25.0 2.0 on the length, Ingots are cast in graphite molds of steel 10 and steel U13. The ingots cast from steel 10, which has a small interval of solidification, have an axial part that is almost equivalent to the macrostructure of py. When casting from steel U13, which has a temperature range of solidification, ingot No. 2 has a dense macrostructure of the axial part, while ingot No. 1 has a developed U-shaped segregation. Experiments show that when choosing parameters, ingots must be made differentiated according to the chemical composition of the steel. A differentiated approach to the choice of parameters has another practical side. Calculations made for ingots weighing 3.5 tons and having the parameters indicated in the table show that, all other things being equal, the ingot with parameters 1 has 20% less thickness under the profit than the ingot with parameters 2. The ingot of the described construction due to the use of The two faces of the two tapers, reduced in the lower and sub-profit parts and increased in the intermediate zone, ensure the concentration of solidification in the zone of axial looseness, the zone of development of the V-shaped segregation and allow in the bottom part (in the zone of the lower end) Sa) and in the near-profitable bridge of dense metal, where the taper does not affect the direction of solidification, to achieve an increase in the weight of these parts of the ingot. For the two other faces that are not involved in the formation of the axial region of the ingot, to ensure that the maximum weight is obtained, the taper is minimal and is determined from the condition

An ingot can be obtained in a cast-iron mold by casting with siphon or upper castings.

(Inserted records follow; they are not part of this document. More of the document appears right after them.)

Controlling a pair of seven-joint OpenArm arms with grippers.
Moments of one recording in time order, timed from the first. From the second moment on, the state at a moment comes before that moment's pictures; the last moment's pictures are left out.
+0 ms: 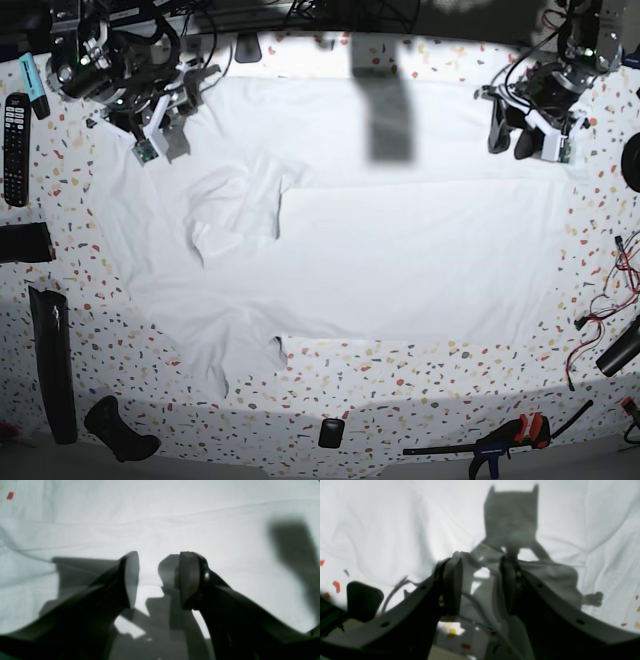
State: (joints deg) left arm 27.1 -24.9 1.9 88.5 -27.4 -15.7 16.2; right arm -25.9 21.2 10.8 108.8 20.5 34.2 -56.4
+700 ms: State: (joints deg) left arm 33.9 -24.9 1.9 98.2 -24.8 -13.9 23.0; right arm -33.3 21.5 16.2 118.2 20.4 34.2 -58.8
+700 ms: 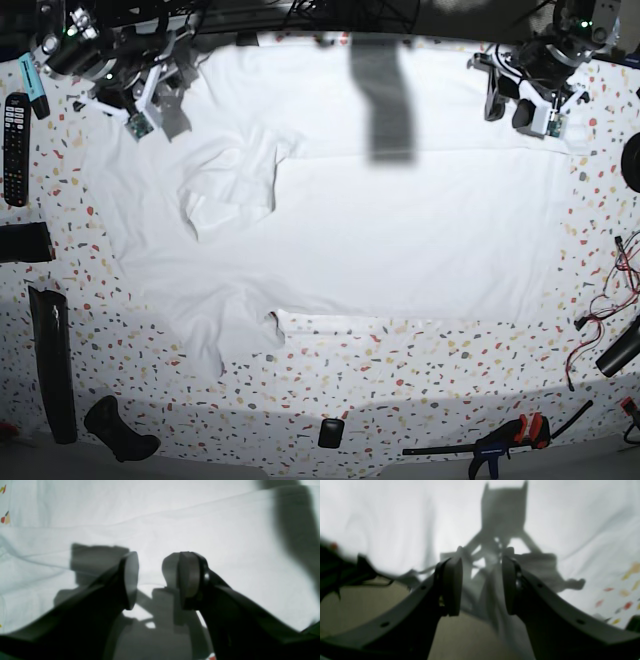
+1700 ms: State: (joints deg) left arm 33.9 -24.9 1.9 98.7 -24.8 -13.8 25.0; right arm -29.8 21.5 17.6 118.2 20.6 34.2 -60.4
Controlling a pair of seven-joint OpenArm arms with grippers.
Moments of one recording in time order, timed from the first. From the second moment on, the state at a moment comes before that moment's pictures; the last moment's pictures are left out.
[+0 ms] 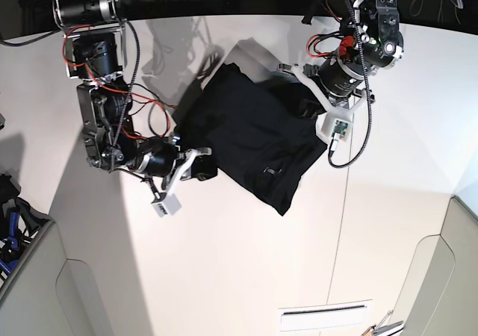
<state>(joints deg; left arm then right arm) 19.9 -2.9 -5.1 106.7 -15.4 -20.0 41.8 16.8 4.4 -3.0 63.3 34.8 33.1 -51.4</state>
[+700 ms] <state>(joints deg) -2.3 -2.8 -5.1 80.0 -17.3 -19.6 40.3 6.6 5.5 -4.8 69.5 42.9 33.3 -54.9</state>
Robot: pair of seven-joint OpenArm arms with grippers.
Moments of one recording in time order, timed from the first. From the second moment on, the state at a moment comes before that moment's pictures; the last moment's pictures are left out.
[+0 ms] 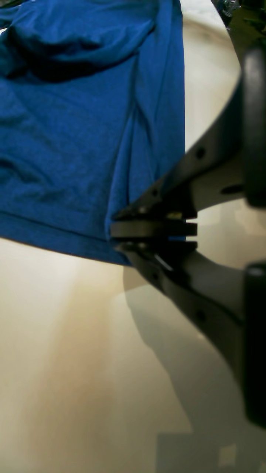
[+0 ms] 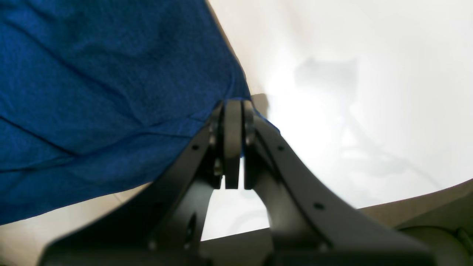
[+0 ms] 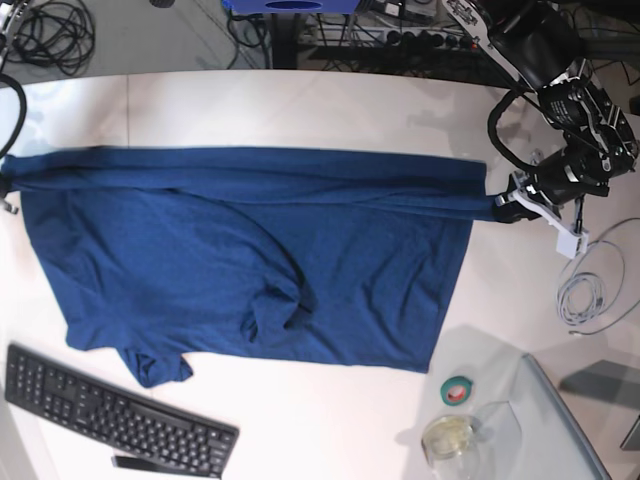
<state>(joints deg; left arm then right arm) -3.2 -5.4 -47.7 79.7 -28.6 -40.8 69.9 1.6 25.2 32.5 65.5 25.5 13.2 -64.8</state>
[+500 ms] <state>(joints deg) -3.5 -5.2 -47.5 79.7 -28.5 -40.8 67.2 1.6 25.1 32.5 65.3 25.5 13.2 -63.3</state>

Were developed two ingots weighing 400 kg with the limits of the parameters that are listed in the table.

4.0 2.0 on length,

2.0 at a length equal to 1.5 of its equal to 2.0 of its thickness under the thickness at the bottom of the profit

Claims (2)

2.0 at a length equal to 0.1 equal to 1.0 of its thickness at the bottom of the profitable part of the free exit of the casting from the mold, In addition, the elimination of axial bluntness allows for the casting of ingots to increase in them the ratio of height to average diameter / D), which reduces the relative volume of the profitable part, i.e. reduced metal consumption for profit. Invention 1. An ingot broadened upwards, consisting of a profit and an ingot body, two opposite faces of which are made with the same height of a total taper equal to 0.13, 0%, differing in the fact that, in order to improve the quality of the ingot the axial part and the increase in yield, the other two faces of the ingot are made along the height of the ingot body with different total taper, respectively, equal to 0.1-3.0% in the bottom part of the ingot at a height equal to 1.0-2.0 THICKNESSES in the bottom part 4.0-25.0% in the middle part of the ingot 0.1-3.0% in the sub-profit part of the ingot n and a height equal to 0.11, 5 thickness of the ingot at a profit. 2. An ingot according to claim 1, distinguishing with. the fact that his body in places of transition from one taper to another is made along the radius. Sources of information taken into account in the examination 1. Trubim G.Ya., Oyks G.N. Metals of Stsshi, open-hearth process. Part of the technological. M., Metaipplurgi, 1970, p. 621. 2. USSR author's certificate according to application code 2309806/02, cl. B 22 O 7/00, 1975.